» **Provided data**:
■ ■ ■ ■ ■

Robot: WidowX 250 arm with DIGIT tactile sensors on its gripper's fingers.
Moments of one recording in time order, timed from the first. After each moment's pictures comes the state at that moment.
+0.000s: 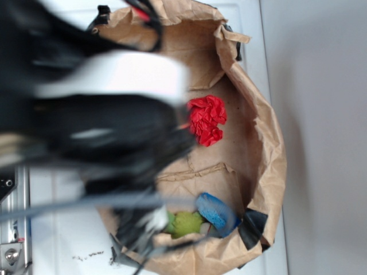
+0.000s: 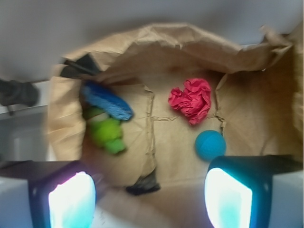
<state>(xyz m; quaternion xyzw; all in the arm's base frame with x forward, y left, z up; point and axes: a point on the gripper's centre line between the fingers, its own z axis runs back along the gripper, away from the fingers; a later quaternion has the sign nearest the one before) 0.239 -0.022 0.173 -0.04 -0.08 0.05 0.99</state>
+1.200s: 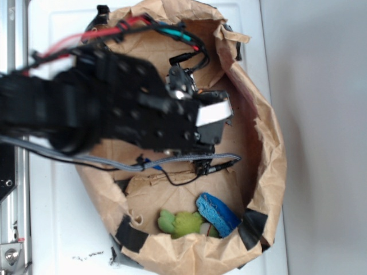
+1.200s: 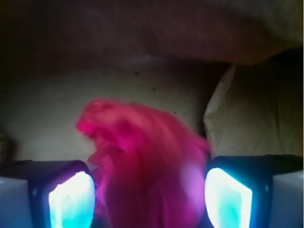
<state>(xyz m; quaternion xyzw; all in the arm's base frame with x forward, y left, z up) 0.292 0.019 0.031 0.10 -0.13 0.10 0.98</state>
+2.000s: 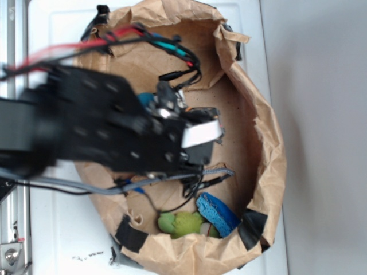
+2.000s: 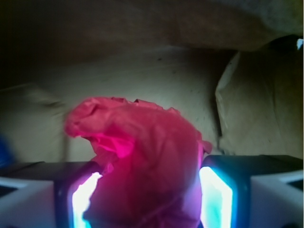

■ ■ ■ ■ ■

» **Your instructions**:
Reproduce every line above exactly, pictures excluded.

» **Solution for this problem**:
Robot: WidowX 250 arm with DIGIT tactile sensors on its gripper's fingers.
Moments of one recording in time order, timed from the first. After each moment's pictures comes the state at that moment.
+0.000s: 
+0.000s: 
<state>(xyz m; quaternion xyzw; all in the arm's base frame with x forward, y left, z up; point and axes: a point on the gripper's centre line between the fingers, its own z axis runs back along the gripper, away from the fingers; a later quaternion has the sign nearest the one before) 0.239 -0.022 0.173 -0.04 -0.08 0.05 0.99</state>
+1.200s: 
+1.200s: 
<state>(xyz m; quaternion xyzw; all in the arm's base frame with x forward, y left, z up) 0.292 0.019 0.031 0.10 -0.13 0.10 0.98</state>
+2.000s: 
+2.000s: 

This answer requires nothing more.